### Exercise
Copy the listing below in full and skip every picture.

»»

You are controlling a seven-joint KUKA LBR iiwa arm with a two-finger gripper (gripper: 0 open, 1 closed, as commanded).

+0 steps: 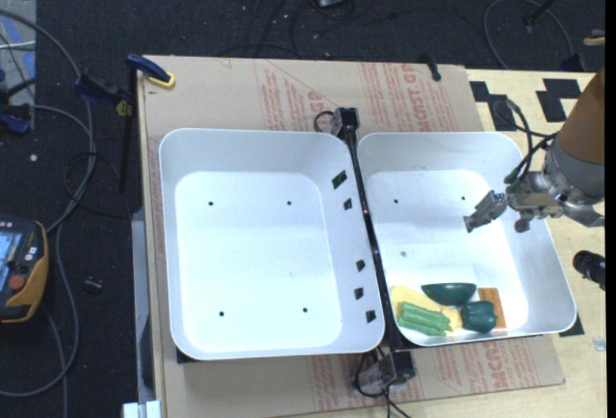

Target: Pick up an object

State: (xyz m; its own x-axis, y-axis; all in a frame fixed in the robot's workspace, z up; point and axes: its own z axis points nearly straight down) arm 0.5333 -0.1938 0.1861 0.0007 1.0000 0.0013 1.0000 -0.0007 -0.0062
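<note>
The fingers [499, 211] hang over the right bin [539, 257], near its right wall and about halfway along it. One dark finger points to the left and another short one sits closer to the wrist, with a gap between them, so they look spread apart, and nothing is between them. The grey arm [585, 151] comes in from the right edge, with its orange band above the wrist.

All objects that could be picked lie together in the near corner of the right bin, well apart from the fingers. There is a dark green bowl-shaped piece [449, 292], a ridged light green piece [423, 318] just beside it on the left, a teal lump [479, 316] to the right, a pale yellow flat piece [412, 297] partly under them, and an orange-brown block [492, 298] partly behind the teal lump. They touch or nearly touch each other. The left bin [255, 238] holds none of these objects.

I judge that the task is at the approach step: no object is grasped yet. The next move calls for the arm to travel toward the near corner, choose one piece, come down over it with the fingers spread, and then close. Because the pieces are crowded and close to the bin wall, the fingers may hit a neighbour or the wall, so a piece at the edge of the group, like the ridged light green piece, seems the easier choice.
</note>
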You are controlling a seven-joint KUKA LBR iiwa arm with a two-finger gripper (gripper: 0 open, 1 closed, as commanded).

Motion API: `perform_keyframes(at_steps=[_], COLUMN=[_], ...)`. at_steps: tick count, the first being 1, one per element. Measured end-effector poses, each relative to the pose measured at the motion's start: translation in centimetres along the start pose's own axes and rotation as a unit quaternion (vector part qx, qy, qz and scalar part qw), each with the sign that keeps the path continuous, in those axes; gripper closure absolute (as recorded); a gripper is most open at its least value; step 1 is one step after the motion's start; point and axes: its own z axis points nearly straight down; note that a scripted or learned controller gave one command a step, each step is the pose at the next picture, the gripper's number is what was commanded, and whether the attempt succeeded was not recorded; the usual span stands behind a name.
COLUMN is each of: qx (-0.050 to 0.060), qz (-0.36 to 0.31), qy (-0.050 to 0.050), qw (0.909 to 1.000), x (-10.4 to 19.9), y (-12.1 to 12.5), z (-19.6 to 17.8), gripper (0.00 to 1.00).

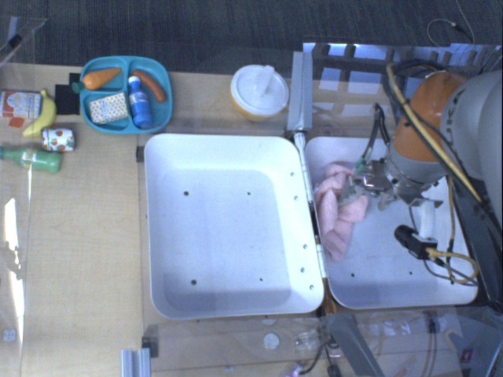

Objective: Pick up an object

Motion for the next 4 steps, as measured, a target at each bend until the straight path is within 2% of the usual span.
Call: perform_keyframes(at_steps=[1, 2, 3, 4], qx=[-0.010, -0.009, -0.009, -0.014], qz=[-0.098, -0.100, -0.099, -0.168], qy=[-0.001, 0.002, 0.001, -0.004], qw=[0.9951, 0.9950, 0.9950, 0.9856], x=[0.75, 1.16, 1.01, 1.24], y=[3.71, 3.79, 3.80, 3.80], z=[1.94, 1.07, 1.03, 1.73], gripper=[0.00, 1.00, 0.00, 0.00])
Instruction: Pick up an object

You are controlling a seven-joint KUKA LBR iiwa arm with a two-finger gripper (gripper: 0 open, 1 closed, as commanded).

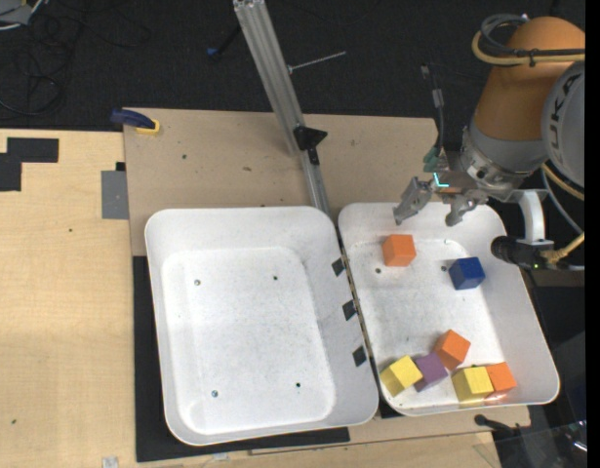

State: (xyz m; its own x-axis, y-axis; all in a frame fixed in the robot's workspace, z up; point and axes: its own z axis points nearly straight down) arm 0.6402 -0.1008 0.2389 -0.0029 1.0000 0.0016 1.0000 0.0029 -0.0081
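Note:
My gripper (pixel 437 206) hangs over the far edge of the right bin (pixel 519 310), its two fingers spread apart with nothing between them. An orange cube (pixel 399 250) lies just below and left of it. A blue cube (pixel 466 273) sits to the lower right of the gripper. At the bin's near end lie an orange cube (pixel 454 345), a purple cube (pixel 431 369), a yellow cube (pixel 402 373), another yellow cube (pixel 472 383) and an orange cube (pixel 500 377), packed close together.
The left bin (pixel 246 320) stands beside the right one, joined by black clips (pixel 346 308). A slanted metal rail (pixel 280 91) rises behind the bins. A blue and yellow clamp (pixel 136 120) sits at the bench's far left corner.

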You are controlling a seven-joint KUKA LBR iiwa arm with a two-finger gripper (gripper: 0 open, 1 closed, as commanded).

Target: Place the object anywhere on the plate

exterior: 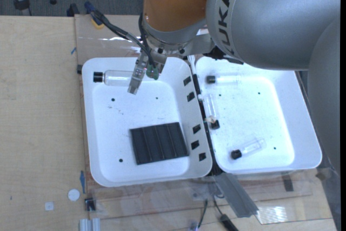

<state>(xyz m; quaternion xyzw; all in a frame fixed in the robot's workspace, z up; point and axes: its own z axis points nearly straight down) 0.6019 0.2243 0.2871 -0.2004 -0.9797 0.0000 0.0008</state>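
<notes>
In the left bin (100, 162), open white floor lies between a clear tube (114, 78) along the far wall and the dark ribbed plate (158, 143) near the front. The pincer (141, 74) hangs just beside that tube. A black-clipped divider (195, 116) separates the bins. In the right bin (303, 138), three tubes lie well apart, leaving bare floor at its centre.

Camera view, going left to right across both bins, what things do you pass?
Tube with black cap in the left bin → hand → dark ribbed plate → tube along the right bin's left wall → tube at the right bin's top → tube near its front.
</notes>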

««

### Answer below
You are controlling a seven-joint KUKA LBR iiwa arm with a two-finger gripper (gripper: 0 open, 1 closed, as commanded).

+0 steps: 

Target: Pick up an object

State: (xyz m; its own x-axis, y-axis; all in a frame fixed in the robot's workspace, z up; point and axes: its own z axis points nearly straight down) arm 0.5333 -0.1938 0.1861 0.0007 1.0000 0.0013 1.0000 -0.0007 -0.0062
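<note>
The fingers [499, 211] hang over the right bin [539, 257], near its right wall and about halfway along it. One dark finger points to the left and another short one sits closer to the wrist, with a gap between them, so they look spread apart, and nothing is between them. The grey arm [585, 151] comes in from the right edge, with its orange band above the wrist.

All objects that could be picked lie together in the near corner of the right bin, well apart from the fingers. There is a dark green bowl-shaped piece [449, 292], a ridged light green piece [423, 318] just beside it on the left, a teal lump [479, 316] to the right, a pale yellow flat piece [412, 297] partly under them, and an orange-brown block [492, 298] partly behind the teal lump. They touch or nearly touch each other. The left bin [255, 238] holds none of these objects.

I judge that the task is at the approach step: no object is grasped yet. The next move calls for the arm to travel toward the near corner, choose one piece, come down over it with the fingers spread, and then close. Because the pieces are crowded and close to the bin wall, the fingers may hit a neighbour or the wall, so a piece at the edge of the group, like the ridged light green piece, seems the easier choice.
</note>
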You are controlling a seven-joint KUKA LBR iiwa arm with a two-finger gripper (gripper: 0 open, 1 closed, as commanded).

Motion API: `perform_keyframes(at_steps=[_], COLUMN=[_], ...)`. at_steps: tick count, the first being 1, one per element. Measured end-effector poses, each relative to the pose measured at the motion's start: translation in centimetres along the start pose's own axes and rotation as a unit quaternion (vector part qx, qy, qz and scalar part qw), each with the sign that keeps the path continuous, in those axes; gripper closure absolute (as recorded); a gripper is most open at its least value; step 1 is one step after the motion's start; point and axes: its own z axis points nearly straight down; note that a scripted or learned controller gave one command a step, each step is the pose at the next picture, the gripper's number is what was commanded, and whether the attempt succeeded was not recorded; the usual span stands behind a name.
COLUMN is each of: qx (-0.050 to 0.060), qz (-0.36 to 0.31), qy (-0.050 to 0.050), qw (0.909 to 1.000), x (-10.4 to 19.9), y (-12.1 to 12.5), z (-19.6 to 17.8), gripper (0.00 to 1.00).


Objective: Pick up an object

Motion for the next 4 steps, as measured, a target at each bend until the straight path is within 2% of the usual span.
Call: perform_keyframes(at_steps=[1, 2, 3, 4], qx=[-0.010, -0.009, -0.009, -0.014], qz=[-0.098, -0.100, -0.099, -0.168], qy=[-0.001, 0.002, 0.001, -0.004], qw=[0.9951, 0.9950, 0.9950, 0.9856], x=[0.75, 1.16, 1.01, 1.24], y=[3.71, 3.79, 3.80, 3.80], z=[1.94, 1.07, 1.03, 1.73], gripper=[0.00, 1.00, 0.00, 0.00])
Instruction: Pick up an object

You are controlling a seven-joint KUKA LBR iiwa arm with a two-finger gripper (gripper: 0 open, 1 closed, as commanded).


State: (xyz m; its own x-axis, y-axis; all in a frame fixed in the robot's workspace, z up; point and axes: its own z axis points nearly straight down) arm 0.6402 -0.1008 0.2389 -0.0029 1.0000 0.0016 1.0000 0.0029 -0.0081
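Note:
My gripper (pixel 437 206) hangs over the far edge of the right bin (pixel 519 310), its two fingers spread apart with nothing between them. An orange cube (pixel 399 250) lies just below and left of it. A blue cube (pixel 466 273) sits to the lower right of the gripper. At the bin's near end lie an orange cube (pixel 454 345), a purple cube (pixel 431 369), a yellow cube (pixel 402 373), another yellow cube (pixel 472 383) and an orange cube (pixel 500 377), packed close together.
The left bin (pixel 246 320) stands beside the right one, joined by black clips (pixel 346 308). A slanted metal rail (pixel 280 91) rises behind the bins. A blue and yellow clamp (pixel 136 120) sits at the bench's far left corner.
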
You are controlling a seven-joint KUKA LBR iiwa arm with a two-finger gripper (gripper: 0 open, 1 closed, as commanded).

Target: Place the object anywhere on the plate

exterior: 

<state>(xyz m; quaternion xyzw; all in a frame fixed in the robot's workspace, z up; point and axes: its own z axis points nearly straight down) 0.6019 0.2243 0.2871 -0.2004 -0.9797 0.0000 0.0008</state>
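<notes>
In the left bin (100, 162), open white floor lies between a clear tube (114, 78) along the far wall and the dark ribbed plate (158, 143) near the front. The pincer (141, 74) hangs just beside that tube. A black-clipped divider (195, 116) separates the bins. In the right bin (303, 138), three tubes lie well apart, leaving bare floor at its centre.

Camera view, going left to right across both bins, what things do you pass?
Tube with black cap in the left bin → hand → dark ribbed plate → tube along the right bin's left wall → tube at the right bin's top → tube near its front.
</notes>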

This output is now complete.